Mark Texiera.  Bottom line is this guy is a d-bag and plays for a team many of us love to hate.  He's a phony in the media and a cry baby on the field.  That said, Texiera made a huge impact in his first season with the Yankees.  He led the AL wtih 122 RBI, 344 total bases, and tied for the HR lead at 39.  He was the key offensive difference maker in propelling the Yanks back to the top spot in baseball. 

One thing, however, that isn't reflected in the stats is Texiera's dependance on support in the lineup.  He was a completely different hitter early in the year without A-rod's presence behind him in the cleanup spot.  Despite my personal bias, you can't argue Texiera had a great season on a great team...but he's the runner up in my book.

And your 2009 AL MVP winner is........

Joe Mauer.  Of course.  Mauer had one of the more remarkable offensive season's in recent a gold glove catcher...a position which most teams feel fortunate to find a .270 hitter.  Mauer was about 100 points better, leading the majors with a .365 batting average - his 3rd AL batting title in 4 years.  The aspect that elevated Mauer from 'top catcher' in the game to possibly 'top player' (no offense Albert Pujols) was his power surge.  He missed the entire month of April and belted 28 HR's and 96 RBI.
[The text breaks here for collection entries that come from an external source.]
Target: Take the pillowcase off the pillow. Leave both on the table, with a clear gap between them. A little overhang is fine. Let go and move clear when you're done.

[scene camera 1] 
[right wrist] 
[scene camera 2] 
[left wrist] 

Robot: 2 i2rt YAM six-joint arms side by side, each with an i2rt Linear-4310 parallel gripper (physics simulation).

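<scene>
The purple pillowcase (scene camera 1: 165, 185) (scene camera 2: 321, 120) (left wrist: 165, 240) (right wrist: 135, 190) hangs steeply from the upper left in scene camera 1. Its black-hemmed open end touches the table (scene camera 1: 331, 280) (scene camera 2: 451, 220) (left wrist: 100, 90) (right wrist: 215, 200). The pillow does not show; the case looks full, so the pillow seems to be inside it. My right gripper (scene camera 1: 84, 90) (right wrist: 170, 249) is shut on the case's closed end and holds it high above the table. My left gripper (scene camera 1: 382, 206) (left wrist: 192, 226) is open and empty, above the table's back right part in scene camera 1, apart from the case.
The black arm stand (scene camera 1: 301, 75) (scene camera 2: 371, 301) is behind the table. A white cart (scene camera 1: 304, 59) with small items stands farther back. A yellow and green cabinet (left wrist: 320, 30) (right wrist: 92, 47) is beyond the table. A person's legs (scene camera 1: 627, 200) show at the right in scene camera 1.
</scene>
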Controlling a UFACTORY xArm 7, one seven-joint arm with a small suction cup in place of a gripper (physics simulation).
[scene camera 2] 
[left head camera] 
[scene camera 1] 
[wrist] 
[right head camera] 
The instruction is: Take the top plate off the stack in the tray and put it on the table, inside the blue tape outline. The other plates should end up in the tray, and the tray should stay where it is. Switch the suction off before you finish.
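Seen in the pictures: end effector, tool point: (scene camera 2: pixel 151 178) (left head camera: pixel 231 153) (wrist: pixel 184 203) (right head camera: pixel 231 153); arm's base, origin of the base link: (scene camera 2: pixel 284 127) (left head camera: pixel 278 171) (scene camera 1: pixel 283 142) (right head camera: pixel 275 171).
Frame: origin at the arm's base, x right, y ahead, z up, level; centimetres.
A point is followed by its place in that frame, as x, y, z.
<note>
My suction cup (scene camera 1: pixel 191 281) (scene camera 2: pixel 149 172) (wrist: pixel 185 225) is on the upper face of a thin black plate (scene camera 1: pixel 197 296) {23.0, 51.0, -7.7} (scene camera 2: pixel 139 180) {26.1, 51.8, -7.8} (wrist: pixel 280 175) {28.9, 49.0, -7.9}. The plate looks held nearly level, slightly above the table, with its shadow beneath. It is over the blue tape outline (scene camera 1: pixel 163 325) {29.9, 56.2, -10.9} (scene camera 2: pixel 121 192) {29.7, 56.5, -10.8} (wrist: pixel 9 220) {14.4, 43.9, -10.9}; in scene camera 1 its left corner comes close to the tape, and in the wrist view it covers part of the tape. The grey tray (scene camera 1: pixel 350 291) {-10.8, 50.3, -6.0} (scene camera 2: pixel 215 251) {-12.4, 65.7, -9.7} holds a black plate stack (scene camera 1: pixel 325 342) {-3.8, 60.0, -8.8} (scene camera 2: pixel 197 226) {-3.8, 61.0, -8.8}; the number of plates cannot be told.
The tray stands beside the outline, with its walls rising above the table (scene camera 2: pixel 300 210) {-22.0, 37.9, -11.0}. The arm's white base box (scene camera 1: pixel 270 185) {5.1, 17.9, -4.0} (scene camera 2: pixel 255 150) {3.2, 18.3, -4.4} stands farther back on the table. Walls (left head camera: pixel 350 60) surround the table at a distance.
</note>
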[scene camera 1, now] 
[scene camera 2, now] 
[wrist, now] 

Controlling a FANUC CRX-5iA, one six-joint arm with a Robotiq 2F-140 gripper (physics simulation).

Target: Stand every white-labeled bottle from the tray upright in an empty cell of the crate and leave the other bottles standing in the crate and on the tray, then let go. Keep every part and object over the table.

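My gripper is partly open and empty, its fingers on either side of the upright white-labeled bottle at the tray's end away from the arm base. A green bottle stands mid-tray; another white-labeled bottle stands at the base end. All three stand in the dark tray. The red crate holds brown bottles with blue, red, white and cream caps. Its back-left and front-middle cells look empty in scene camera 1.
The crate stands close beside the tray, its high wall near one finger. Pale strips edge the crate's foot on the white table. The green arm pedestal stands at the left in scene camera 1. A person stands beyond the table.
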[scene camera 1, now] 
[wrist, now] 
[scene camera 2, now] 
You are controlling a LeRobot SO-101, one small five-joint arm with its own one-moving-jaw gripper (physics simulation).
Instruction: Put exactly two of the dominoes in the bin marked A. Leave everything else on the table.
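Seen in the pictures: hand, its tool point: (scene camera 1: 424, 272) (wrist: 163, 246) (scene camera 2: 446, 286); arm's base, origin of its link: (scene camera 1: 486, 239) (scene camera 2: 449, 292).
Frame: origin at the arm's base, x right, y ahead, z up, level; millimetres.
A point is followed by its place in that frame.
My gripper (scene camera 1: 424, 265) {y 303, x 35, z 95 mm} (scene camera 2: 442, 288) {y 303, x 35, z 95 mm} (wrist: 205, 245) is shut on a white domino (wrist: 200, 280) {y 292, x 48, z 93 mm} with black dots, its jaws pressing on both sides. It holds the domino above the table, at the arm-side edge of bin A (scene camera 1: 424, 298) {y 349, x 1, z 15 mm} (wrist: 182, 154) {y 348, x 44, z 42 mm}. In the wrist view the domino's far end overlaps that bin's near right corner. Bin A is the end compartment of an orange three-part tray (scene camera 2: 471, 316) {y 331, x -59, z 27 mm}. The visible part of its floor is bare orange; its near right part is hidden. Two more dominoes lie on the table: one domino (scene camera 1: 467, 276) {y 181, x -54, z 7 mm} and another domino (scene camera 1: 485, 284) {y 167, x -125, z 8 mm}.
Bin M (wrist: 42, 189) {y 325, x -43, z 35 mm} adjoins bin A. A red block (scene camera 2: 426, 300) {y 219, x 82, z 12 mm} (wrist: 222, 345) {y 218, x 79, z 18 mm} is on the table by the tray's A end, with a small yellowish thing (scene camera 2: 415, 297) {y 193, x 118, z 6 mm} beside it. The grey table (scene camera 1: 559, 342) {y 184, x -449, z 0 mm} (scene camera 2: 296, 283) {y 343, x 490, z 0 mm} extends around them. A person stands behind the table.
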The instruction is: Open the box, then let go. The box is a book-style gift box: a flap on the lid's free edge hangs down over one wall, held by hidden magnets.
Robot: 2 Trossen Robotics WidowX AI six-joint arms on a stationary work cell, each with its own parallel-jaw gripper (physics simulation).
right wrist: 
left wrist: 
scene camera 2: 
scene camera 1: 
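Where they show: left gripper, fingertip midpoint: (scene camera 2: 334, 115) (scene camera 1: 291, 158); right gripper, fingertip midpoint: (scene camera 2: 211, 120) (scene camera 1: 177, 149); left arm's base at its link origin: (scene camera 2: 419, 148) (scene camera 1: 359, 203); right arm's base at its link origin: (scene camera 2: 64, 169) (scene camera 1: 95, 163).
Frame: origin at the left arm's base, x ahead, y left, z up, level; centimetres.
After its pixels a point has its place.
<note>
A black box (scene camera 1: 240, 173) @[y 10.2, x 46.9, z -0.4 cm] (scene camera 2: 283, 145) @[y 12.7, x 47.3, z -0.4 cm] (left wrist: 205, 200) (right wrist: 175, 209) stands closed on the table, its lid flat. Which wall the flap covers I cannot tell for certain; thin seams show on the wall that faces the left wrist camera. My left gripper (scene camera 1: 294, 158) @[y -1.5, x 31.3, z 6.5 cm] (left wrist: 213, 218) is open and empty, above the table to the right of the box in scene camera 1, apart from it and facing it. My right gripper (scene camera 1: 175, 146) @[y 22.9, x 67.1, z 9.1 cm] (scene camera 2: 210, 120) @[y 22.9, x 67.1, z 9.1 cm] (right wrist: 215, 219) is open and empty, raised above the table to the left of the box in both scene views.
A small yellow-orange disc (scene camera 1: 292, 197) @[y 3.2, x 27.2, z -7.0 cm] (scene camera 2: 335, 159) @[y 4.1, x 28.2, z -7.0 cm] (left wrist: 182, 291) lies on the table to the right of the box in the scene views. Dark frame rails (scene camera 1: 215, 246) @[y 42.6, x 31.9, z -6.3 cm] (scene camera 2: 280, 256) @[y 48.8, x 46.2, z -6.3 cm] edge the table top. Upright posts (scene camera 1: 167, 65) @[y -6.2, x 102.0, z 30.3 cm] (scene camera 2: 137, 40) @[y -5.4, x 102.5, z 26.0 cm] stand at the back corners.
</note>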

Mauer led the league in Batting, Slugging, OBP, and OPS.  He was even better with runners in scoring position...and even better than that with 2 outs and RISP (i.e., clutch).  His patient approach at the plate clearly frustrates pitchers and helps other hitters around him.  There are numerous other statistics and examples, but it's clear Joe Mauer was the most valuable player this year.  Not to mention, his Twins won the AL central in a fascinating race down the stretch with Detroit, capped by a one game playoff.